实践中,建议先从关键策略(如禁止特权容器、强制镜像来源)开始,逐步扩大覆盖范围。

思考题

问题 1:为什么说 Gatekeeper 的 ConstraintTemplate + Constraint 分离设计是好的设计?

参考答案

这种分离实现了策略逻辑与策略实例的分离:1)模板(Template)定义通用的策略逻辑,由安全团队维护;2)实例(Constraint)提供具体参数,由各个命名空间或团队配置;3)模板可以复用,创建一个模板可以生成多个不同参数的实例;4)降低了使用门槛——不需要写 Rego,只需要配置参数即可使用预定义策略。

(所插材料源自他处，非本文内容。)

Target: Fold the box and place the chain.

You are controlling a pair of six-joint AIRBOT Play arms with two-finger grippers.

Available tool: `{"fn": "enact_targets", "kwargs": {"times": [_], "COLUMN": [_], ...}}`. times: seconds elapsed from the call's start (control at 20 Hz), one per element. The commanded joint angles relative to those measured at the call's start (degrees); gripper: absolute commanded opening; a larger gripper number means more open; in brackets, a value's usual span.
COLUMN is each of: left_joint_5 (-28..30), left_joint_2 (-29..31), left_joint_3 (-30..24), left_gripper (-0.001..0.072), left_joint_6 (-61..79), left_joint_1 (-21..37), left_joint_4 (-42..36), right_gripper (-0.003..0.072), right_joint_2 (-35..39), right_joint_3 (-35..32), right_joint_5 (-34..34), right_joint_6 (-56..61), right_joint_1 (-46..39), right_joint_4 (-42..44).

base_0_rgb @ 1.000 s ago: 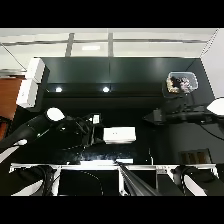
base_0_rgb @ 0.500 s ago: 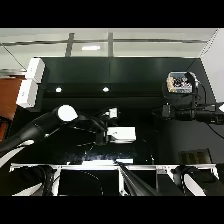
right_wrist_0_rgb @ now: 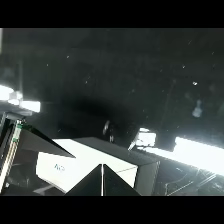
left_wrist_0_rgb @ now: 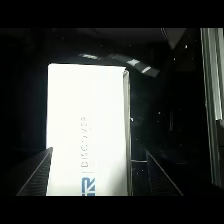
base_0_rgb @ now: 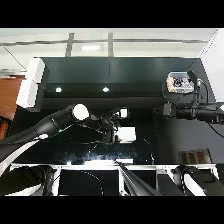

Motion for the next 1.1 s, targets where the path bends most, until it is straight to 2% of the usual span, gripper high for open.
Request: {"fn": "enact_targets", "kwargs": {"times": [0.0, 0.15, 1.05], "left_joint_5": [0.61, 3.21, -0.55], "left_joint_2": [-0.52, -0.55, -1.97], "left_joint_3": [0.22, 0.44, 0.98], "left_gripper": [0.0714, 0.0714, 0.0714], "left_joint_6": [-0.44, -0.44, -3.91], "left_joint_1": [-0.11, -0.11, -0.24], "left_joint_4": [1.07, 0.98, 3.17], "right_gripper": [0.0021, 0.0021, 0.0021], "right_joint_2": [0.02, 0.02, 0.02], "right_joint_3": [0.02, 0.02, 0.02], "right_joint_5": [-0.52, -0.5, -0.5], "right_joint_6": [-0.94, -1.42, -2.4], "right_joint_1": [-0.09, -0.09, -0.09], "right_joint_4": [0.13, 0.13, 0.13]}}
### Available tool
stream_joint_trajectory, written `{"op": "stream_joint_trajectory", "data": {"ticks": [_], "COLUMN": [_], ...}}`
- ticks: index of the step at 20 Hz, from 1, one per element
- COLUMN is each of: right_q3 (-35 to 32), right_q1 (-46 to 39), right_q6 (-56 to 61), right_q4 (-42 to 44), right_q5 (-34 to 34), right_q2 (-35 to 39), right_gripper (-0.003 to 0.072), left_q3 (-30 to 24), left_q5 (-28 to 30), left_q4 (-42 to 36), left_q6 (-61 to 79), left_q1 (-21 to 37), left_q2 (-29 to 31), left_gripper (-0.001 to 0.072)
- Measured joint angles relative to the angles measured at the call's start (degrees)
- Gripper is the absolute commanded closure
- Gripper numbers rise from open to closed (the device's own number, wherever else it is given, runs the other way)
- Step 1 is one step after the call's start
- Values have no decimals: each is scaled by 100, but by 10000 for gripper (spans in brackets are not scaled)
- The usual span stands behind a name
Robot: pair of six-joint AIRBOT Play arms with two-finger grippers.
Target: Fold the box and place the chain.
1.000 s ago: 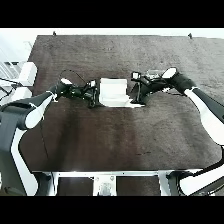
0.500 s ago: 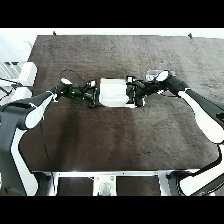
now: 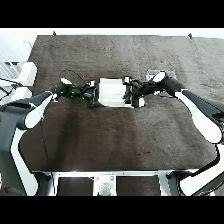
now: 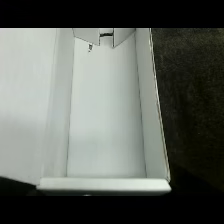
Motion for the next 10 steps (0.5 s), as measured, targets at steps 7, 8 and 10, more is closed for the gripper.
{"op": "stream_joint_trajectory", "data": {"ticks": [7, 8, 10], "right_q3": [0, 0, 0], "right_q1": [33, 31, 17], "right_q6": [-107, -122, -155], "right_q4": [275, 284, 297], "right_q5": [-195, -214, -245], "right_q2": [-94, -98, -105], "right_gripper": [166, 104, 75], "left_q3": [0, 0, 0], "left_q5": [15, 20, 28], "left_q4": [-9, -9, -13], "left_q6": [-4, -7, -9], "left_q1": [-2, -2, -2], "left_q2": [0, 0, 0], "left_gripper": [362, 362, 362]}}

问题 2:如何设计一个既不过度阻断开发,又能够保证安全的 Gatekeeper 策略体系?

参考答案

建议采用渐进式策略:1)第一阶段使用 audit 模式,收集所有违规但不阻断;2)第二阶段使用 dryrun 模式,阻断但不产生错误,改为警告;3)第三阶段使用 deny 模式,正式阻断违规资源。同时分类策略:关键安全策略(特权容器)直接 deny,一般策略(资源限制)可以先 audit。同时提供开发者友好的错误信息,帮助快速修复。